O processo pode ser acelerado por alguns eventos imprevisíveis. Em 5 de abril, Wang Dan e vários outros líderes estudantis da Praça Tiananmen publicaram uma carta aberta à liderança do regime chinês. Na carta, eles pediram o direito de visitar a China, sua terra natal.

Se a carta aberta foi desencadeada pela demissão recente de Bo Xilai não está claro. Mas quando entrevistado pela Rádio Free Asia, Wang mencionou o discurso de Wen Jiabao sobre convidar as pessoas com opiniões diferentes para visitarem Zhongnanhai. Zhongnanhai, onde vivem os principais líderes do regime, é por vezes utilizado como sinônimo para a liderança do PCCh.

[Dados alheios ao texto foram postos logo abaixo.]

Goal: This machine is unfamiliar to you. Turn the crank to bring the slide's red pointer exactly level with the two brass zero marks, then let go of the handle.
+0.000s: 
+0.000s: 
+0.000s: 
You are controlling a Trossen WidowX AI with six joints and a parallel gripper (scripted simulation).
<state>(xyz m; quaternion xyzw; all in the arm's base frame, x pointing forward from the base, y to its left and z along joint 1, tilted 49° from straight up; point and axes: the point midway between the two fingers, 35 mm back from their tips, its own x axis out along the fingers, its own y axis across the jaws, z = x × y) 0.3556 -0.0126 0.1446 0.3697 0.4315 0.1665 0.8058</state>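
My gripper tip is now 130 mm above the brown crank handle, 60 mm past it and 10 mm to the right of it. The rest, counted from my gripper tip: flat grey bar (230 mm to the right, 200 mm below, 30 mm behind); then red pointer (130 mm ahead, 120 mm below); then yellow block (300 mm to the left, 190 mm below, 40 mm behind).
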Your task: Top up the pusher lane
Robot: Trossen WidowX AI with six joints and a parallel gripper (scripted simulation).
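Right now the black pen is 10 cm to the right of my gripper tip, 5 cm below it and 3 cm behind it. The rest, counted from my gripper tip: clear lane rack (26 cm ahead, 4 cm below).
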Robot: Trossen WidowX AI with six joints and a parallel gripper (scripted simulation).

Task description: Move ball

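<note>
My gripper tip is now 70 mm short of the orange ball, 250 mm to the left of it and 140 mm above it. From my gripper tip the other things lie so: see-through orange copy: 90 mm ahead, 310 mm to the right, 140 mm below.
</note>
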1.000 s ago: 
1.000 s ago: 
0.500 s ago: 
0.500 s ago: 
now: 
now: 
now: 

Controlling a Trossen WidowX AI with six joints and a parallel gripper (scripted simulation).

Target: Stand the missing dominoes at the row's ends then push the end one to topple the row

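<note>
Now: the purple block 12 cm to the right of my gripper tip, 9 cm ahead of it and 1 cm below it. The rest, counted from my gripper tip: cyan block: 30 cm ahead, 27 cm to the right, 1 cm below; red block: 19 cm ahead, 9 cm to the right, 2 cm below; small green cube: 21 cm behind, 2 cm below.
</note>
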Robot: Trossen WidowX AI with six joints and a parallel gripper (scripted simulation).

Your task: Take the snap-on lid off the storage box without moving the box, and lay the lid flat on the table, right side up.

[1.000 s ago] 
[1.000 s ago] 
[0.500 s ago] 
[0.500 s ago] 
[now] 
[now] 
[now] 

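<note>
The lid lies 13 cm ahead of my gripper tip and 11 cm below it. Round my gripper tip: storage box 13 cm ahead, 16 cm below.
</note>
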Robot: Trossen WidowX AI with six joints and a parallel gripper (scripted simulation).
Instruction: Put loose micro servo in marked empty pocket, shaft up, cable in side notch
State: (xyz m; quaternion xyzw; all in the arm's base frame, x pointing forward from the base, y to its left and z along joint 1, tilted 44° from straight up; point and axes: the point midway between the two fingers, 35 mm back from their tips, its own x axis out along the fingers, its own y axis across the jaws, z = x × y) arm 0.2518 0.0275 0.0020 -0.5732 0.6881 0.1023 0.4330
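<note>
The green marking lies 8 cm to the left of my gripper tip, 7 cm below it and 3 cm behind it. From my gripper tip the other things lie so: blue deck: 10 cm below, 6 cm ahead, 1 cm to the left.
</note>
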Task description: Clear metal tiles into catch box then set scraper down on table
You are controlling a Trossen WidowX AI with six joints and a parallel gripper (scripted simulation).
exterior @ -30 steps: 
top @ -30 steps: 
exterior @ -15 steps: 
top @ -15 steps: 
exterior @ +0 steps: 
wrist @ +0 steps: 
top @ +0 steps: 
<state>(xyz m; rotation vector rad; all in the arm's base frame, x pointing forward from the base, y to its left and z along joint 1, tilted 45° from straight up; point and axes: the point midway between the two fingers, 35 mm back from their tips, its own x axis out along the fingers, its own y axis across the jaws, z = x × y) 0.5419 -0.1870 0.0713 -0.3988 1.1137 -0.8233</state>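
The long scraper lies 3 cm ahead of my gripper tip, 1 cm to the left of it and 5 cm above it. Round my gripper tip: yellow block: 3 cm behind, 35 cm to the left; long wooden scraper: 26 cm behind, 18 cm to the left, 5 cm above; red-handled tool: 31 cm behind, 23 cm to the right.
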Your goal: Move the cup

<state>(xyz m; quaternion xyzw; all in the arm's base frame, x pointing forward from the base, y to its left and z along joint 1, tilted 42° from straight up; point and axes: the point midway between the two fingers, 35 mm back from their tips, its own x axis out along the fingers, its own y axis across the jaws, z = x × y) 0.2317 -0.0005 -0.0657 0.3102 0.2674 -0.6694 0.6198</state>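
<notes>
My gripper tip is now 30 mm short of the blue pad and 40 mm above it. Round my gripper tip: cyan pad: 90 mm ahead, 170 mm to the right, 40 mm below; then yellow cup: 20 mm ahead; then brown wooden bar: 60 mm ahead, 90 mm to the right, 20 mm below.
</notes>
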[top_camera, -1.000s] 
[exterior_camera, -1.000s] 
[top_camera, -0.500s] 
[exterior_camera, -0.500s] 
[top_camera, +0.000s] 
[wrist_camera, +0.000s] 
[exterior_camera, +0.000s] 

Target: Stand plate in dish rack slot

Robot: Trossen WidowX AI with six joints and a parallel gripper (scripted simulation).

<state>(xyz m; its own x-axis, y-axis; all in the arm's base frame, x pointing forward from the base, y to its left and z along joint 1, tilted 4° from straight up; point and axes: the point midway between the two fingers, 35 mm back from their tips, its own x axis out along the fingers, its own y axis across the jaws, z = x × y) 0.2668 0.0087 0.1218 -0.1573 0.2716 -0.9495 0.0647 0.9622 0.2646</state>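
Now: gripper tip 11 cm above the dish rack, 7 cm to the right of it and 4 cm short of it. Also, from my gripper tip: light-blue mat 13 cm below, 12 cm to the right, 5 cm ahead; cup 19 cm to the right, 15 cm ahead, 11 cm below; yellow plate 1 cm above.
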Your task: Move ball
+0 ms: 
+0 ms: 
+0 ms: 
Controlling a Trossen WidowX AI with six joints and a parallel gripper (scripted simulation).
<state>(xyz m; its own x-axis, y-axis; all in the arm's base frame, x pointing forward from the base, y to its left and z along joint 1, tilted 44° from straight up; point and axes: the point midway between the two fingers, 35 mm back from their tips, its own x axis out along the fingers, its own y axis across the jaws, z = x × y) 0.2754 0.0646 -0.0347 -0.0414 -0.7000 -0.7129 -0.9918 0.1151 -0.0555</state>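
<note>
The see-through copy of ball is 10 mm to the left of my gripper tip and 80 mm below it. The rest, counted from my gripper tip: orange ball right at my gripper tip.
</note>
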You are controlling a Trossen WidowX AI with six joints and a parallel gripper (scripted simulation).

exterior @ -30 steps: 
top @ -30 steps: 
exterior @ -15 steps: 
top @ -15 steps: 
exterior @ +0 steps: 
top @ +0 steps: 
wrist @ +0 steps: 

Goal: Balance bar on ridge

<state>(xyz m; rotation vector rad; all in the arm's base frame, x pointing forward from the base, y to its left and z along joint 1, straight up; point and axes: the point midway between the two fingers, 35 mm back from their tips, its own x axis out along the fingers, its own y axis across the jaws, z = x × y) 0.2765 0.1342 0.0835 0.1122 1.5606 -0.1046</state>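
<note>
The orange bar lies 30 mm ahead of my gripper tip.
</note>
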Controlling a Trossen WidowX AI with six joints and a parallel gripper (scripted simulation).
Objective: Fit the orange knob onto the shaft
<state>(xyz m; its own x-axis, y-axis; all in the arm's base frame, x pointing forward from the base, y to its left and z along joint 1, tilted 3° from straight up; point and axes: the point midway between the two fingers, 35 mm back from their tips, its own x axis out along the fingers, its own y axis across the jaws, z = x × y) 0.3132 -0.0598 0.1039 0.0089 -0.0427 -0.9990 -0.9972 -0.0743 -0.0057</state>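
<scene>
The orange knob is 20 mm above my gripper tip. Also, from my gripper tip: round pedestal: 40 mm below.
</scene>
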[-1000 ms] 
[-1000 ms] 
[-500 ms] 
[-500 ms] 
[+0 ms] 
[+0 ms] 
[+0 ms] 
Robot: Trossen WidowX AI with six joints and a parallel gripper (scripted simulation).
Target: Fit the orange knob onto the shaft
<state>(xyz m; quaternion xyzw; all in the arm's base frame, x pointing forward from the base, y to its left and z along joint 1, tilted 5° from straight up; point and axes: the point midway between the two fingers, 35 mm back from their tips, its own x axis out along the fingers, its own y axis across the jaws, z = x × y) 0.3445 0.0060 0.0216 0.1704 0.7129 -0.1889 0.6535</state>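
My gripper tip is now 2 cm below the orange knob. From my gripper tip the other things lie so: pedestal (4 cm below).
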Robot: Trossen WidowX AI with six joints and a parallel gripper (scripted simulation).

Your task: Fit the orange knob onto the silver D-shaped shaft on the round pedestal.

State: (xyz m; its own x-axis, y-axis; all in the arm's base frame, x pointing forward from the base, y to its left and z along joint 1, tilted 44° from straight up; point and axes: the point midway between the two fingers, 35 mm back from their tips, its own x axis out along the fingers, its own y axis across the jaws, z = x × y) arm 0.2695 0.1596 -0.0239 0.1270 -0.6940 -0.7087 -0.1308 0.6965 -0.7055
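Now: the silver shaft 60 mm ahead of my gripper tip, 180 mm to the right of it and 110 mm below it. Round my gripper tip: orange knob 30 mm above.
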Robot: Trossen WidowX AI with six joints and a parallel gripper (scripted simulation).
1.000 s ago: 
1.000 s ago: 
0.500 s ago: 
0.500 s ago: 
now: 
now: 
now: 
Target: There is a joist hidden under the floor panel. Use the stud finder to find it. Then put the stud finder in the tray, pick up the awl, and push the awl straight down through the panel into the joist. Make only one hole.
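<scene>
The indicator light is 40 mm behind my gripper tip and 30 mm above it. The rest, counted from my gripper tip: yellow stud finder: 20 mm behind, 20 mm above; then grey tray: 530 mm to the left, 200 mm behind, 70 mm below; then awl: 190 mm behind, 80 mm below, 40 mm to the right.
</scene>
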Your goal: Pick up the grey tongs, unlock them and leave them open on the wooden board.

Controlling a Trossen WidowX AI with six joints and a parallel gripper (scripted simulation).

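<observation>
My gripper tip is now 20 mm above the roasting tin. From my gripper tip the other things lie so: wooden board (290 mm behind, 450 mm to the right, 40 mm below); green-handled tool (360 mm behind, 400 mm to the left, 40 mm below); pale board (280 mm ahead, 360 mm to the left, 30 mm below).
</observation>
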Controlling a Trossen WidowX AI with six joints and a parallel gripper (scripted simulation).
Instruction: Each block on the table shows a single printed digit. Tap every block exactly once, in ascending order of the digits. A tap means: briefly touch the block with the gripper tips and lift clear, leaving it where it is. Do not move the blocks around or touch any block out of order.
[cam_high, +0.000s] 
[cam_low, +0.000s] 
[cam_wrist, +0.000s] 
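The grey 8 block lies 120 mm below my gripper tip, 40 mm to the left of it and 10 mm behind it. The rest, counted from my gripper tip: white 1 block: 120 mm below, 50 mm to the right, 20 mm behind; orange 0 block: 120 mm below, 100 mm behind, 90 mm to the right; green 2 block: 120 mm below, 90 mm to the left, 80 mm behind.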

No dia seguinte, antes de qualquer resposta da China ser possível, Fang Lizhi morreu em sua casa no Arizona. Fang era um astrofísico de renome e proeminente dissidente chinês na década de 80. Ele é bem conhecido nos Estados Unidos por ter ficado na embaixada dos EUA em Pequim cerca de um ano antes de finalmente chegar à América.

Ele e sua esposa entraram na embaixada em 5 de junho de 1989, o segundo dia do Massacre de Tiananmen. Ele viveu no exílio a partir de então e nunca teve a chance de voltar à China.

Sem desculpas

Reabilitação na China significa que as autoridades injustamente acusaram, criticaram, torturaram, ou prenderam alguém, e depois anunciaram sua inocência total ou parcial. Nenhuma desculpa é oferecida, se a reabilitação é feita com ou sem compensação financeira. É uma decisão unilateral, é pegar ou largar.

Reabilitação é a maneira de provar que o Partido está sempre correto e grandioso. Espera-se que o acusado injustamente sinta-se grato por isso. Mas algumas vítimas e parte do público acreditam que o PCCh não tem o direito de retratar o movimento estudantil. Eles acreditam que o PCCh deve admitir e pedir desculpas pelos crimes que cometeu e pedir perdão às famílias das vítimas e ao povo.

Mesmo se a reabilitação realmente acontecesse, isso não significa que o Partido mudou. O Partido tem feito coisas semelhantes antes. Em 1981, após a Revolução Cultural terminar, o PCCh passou a “Resolução sobre certas questões na história do nosso Partido desde a fundação da República Popular da China”.

A maioria dos eventos discutidos na seção “Resolução” são as campanhas políticas nas quais milhões de pessoas sofreram ou foram mortas. O Partido admitiu alguns erros cometidos, mas se recusou a admitir outros. Por exemplo, o Partido se recusou a admitir que a campanha antidireitista estava errada. O Partido só admitiu que ela foi expandida. Nessa campanha, as vítimas diretas são estimadas entre 0,5 e 2 milhões.

Essa “Resolução” foi saudada como prova da grandeza do Partido. Isso não impediu o Massacre de Tiananmen, oito anos depois, e certamente não parou a perseguição ao Falun Gong em 1999, e que continua até hoje. O Partido sempre aprende as lições erradas da história, e certamente fará o mesmo no futuro.